## EXERCISE DATA:
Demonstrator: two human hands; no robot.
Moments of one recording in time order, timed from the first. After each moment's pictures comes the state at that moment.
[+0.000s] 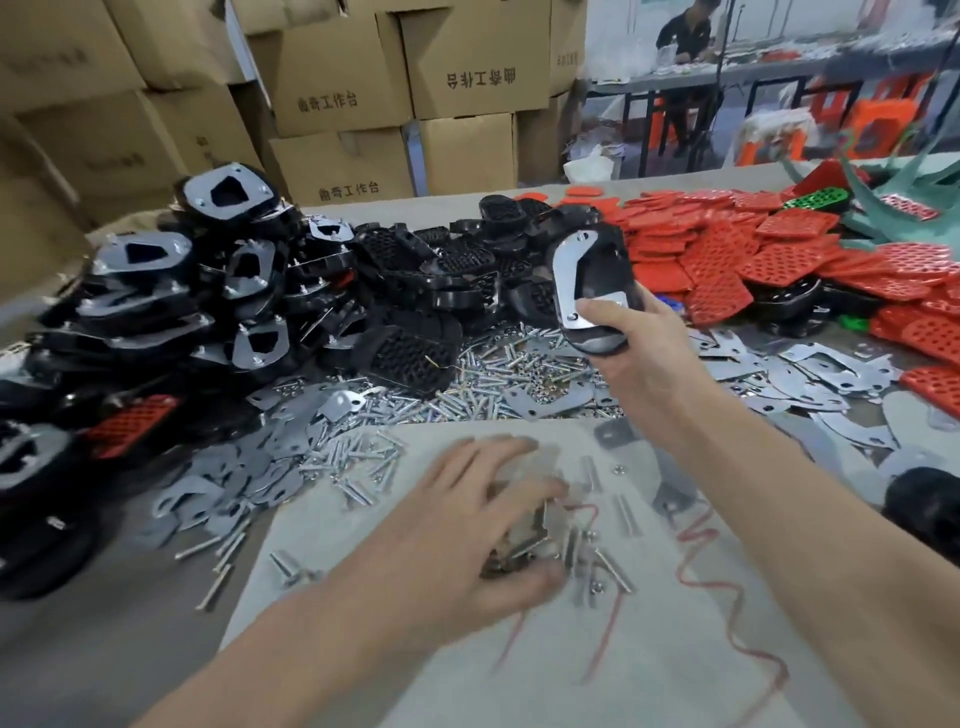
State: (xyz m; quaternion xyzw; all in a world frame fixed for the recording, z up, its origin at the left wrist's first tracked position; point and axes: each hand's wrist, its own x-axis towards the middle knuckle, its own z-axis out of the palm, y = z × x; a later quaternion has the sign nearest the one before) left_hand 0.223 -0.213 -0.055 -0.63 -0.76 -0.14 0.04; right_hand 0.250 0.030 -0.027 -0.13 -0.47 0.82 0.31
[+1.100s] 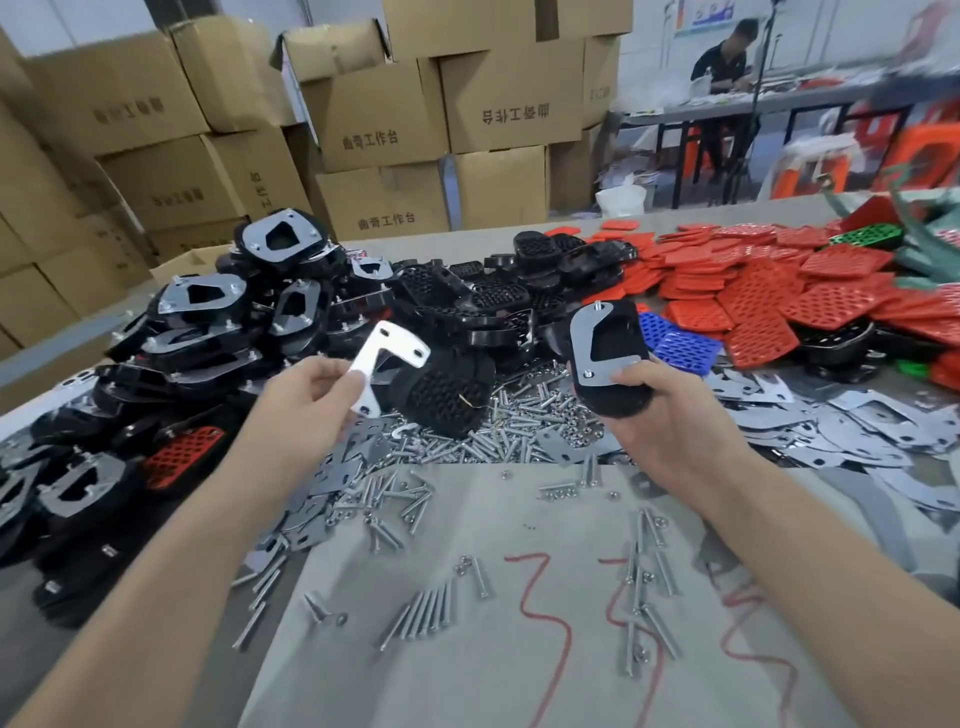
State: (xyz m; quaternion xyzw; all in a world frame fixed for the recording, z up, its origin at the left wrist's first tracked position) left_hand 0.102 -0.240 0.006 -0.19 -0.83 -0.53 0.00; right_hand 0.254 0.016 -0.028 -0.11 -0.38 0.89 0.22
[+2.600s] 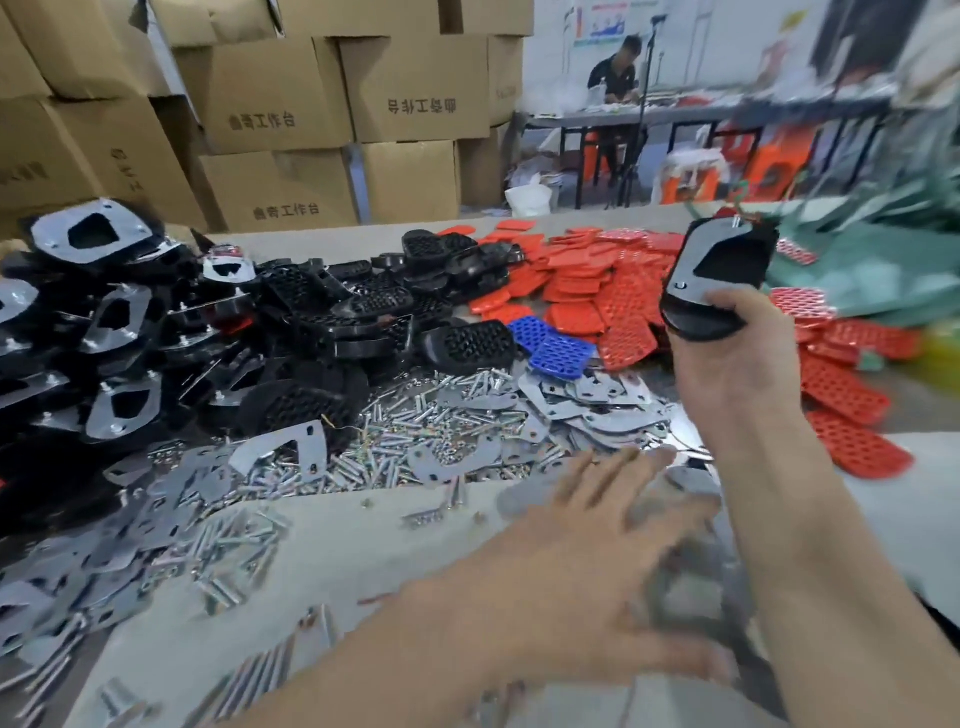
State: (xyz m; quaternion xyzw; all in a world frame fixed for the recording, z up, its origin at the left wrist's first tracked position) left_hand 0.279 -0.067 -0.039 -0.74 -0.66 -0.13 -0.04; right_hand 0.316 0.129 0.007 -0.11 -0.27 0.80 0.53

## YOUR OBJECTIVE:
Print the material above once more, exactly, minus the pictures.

## SOLUTION TO THIS PROBLEM:
Demonstrator: two human hands; no robot.
Moments of one recording in time order, timed from the first. After each moment's pictures comes the state at that moment.
[+0.000s] 
State: (xyz m; quaternion xyzw; all in a world frame fixed for the recording, z up, its origin at the left wrist's first tracked position; point and axes: each hand's wrist, its own x-axis towards the middle knuckle, its own z-axis out of the palm, y = z × x; a later quaternion has the sign nearest the one before) left_hand 0.223 -0.213 -0.055 -0.63 -0.76 -0.14 0.04; right_hand 0.250 0.030 -0.027 -0.13 -0.47 0.82 0.31
[+1.100s] 
State: (xyz m; quaternion xyzw; all in a world frame fixed for the recording, z up, its origin at the left wrist's first tracked position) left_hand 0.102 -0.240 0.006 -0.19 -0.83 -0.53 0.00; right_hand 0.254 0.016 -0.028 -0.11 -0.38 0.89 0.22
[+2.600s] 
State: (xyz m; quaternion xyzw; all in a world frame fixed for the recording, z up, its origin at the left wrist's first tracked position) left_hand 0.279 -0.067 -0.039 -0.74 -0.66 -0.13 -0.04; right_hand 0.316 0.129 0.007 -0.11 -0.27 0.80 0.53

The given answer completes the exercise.